Creazione immagine con partimage

Seguire gli stessi passi per il server fino ad ottenere la rete configurata.

  1. Eseguire il comando partimage:
partimage
  1. Selezionare la partizione (sda1), digitare il nome dell'immagine (img-sda1), l'azione "Save partition into a new image file", abilitare la casella "Connect to server", immettere l'indirizzo IP del server e premere F5.
  2. Nella schermata successiva selezione "Automatic split" tra le modalità di split dell'immagine e premere F5;
  3. Confermare eventuali richieste, immetere una descrizione quando richiesto e attendere che abbia copiato l'immagine sul server.
  4. Eseguire il reboot:
reboot

Copia immagine con partimage

Seguire gli stessi passi per il server fino ad ottenere la rete configurata.

  1. Al termine della configurazione della rete digitare:
wizard

per accedere all'interfaccia grafica e confermare la selezione automatica (xorg-run).

  1. Avviare GParted e creare nel disco:
    1. la tabella delle partizioni;
    2. una partizione primaria di tipo ext3 (prevedendo di formattarla) che lasci 512 MByte di spazio in fondo al disco;
  2. una partizione estesa nei restanti 512 MByte;
    1. una partizione logica di 512 MByte in quella estesa, di tipo linux-swap (prevedendo di formattarla).
  3. Applicare le modifiche
  4. Al termine abilitare il flag boot alla prima partizione.
  5. Chiudere e tornare alla shell
  6. Eseguire il comando:
partimage
  1. Selezionare la partizione (sda1), digitare il nome dell'immagine (img-sda1.000), l'azione "Restore partition from an image file", abilitare la casella "Connect to server", immettere l'indirizzo IP del server e premere F5.
  2. Appare la descrizione precedentemente inserita, premere invio e poi F5;
  3. Confermare eventuali richieste e attendere che abbia copiato l'immagine nella partizione.
  4. Eseguire il reboot:
reboot

Procedere con l'installazione di grub.

Installare Grub sul MBR

Una volta clonato l'hard disk è necessario installare Grub sul MBR (Master Boot Record) utilizzando il comando grub-install.

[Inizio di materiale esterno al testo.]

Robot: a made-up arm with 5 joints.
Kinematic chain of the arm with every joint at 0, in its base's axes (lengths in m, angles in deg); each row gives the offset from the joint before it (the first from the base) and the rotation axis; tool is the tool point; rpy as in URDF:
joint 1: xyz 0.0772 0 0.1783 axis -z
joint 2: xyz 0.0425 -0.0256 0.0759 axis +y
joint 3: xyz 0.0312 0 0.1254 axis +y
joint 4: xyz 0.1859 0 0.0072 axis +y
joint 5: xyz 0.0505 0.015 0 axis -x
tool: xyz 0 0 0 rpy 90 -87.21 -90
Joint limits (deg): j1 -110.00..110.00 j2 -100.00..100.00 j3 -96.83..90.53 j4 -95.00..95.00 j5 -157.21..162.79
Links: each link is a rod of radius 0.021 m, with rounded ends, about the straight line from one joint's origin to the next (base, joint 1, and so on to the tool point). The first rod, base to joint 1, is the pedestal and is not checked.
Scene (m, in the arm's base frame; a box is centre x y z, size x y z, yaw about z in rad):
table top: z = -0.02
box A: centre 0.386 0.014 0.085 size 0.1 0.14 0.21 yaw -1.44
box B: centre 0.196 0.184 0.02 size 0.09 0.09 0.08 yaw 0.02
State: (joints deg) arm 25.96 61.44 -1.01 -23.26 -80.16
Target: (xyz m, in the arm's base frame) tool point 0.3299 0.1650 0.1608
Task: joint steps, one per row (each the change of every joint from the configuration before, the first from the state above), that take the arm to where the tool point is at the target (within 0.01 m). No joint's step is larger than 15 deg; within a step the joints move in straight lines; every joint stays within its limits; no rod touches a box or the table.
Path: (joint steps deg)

  1. Inserire un live CD della stessa versione di Ubuntu installata nel sistema.
  1. Aprire un terminale e creare una directory con un nome qualsiasi (p.e. "target")che serva da punto di mount:
sudo mkdir /mnt/target
  1. Montare la prima partizione del primo disco sulla directory target:
sudo mount /dev/sda1 /mnt/target
  1. Installare Grub con l'opzione --root-directory=/mnt/target. Diversamente viene installato Grub con la configurazione del live CD e non con quella contenuta nel sistema clonato nell'hard disk. Quindi:
sudo grub-install --root-directory=/mnt/target /dev/sda

Cambiare nome al computer

Dopo la clonazione sarà necessario cambiare l'host name. L'host name è registrato in due file:

/etc/hosts
/etc/hostname

Aprire i file con un editor e cambiare il nome.